● **Problem to work on**:
Reproduce word for word the line that contains "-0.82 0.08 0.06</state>" and each line that follows it, stopping after the final line of the material.
□ □ □ □ □ □ □
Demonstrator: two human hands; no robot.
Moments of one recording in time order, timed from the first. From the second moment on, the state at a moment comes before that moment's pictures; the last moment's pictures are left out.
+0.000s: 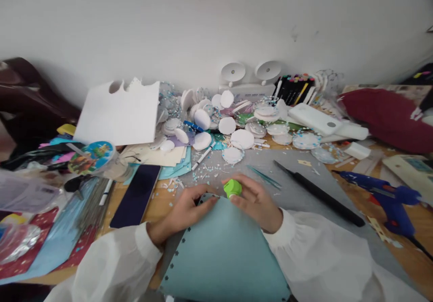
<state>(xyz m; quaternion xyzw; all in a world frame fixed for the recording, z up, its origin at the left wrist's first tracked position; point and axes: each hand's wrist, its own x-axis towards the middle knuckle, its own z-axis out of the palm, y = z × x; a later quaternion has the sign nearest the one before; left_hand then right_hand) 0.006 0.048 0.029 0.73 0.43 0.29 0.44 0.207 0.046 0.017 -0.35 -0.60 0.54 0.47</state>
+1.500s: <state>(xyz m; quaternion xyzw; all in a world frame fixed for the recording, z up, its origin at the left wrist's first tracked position) -0.013 0.047 0.026 0.74 0.39 0.33 0.44 0.206 0.046 0.014 -0.41 -0.69 0.47 0.37</state>
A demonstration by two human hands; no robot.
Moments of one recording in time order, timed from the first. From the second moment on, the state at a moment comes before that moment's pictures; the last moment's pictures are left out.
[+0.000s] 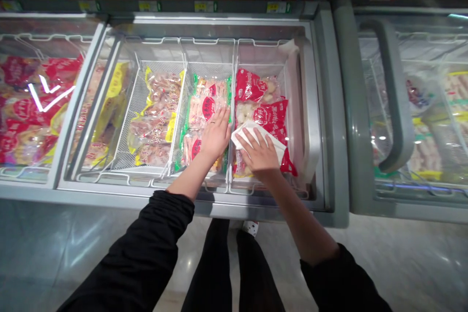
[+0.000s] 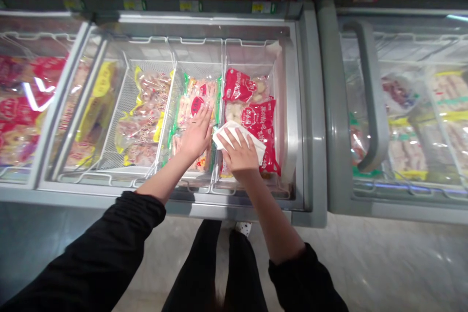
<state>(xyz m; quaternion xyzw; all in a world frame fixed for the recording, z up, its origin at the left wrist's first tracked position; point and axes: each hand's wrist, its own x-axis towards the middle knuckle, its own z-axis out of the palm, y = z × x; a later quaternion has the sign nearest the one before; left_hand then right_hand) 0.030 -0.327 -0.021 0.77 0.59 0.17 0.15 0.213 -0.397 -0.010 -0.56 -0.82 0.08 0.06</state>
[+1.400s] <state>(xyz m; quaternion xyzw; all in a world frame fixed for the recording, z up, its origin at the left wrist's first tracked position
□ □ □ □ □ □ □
● **Result**:
<state>(xyz m; quaternion xyzw; all in a world frame fixed for the recording, z up, its origin at the left wrist's first tracked position; point and axes: each hand's wrist, its own x-axis towards the middle knuckle, its own z-axis out of the palm, y = z × x; a later quaternion has the sign nearest the one before; left_hand then right_hand) 0.030 -0.327 -0.021 0.77 0.59 0.17 0.15 0.213 -0.397 -0.010 -0.56 -0.82 0.08 0.06</state>
[+1.400s] <state>(xyz m; quaternion xyzw; all in a world frame fixed for the recording, z up, its origin at the left wrist's first tracked position

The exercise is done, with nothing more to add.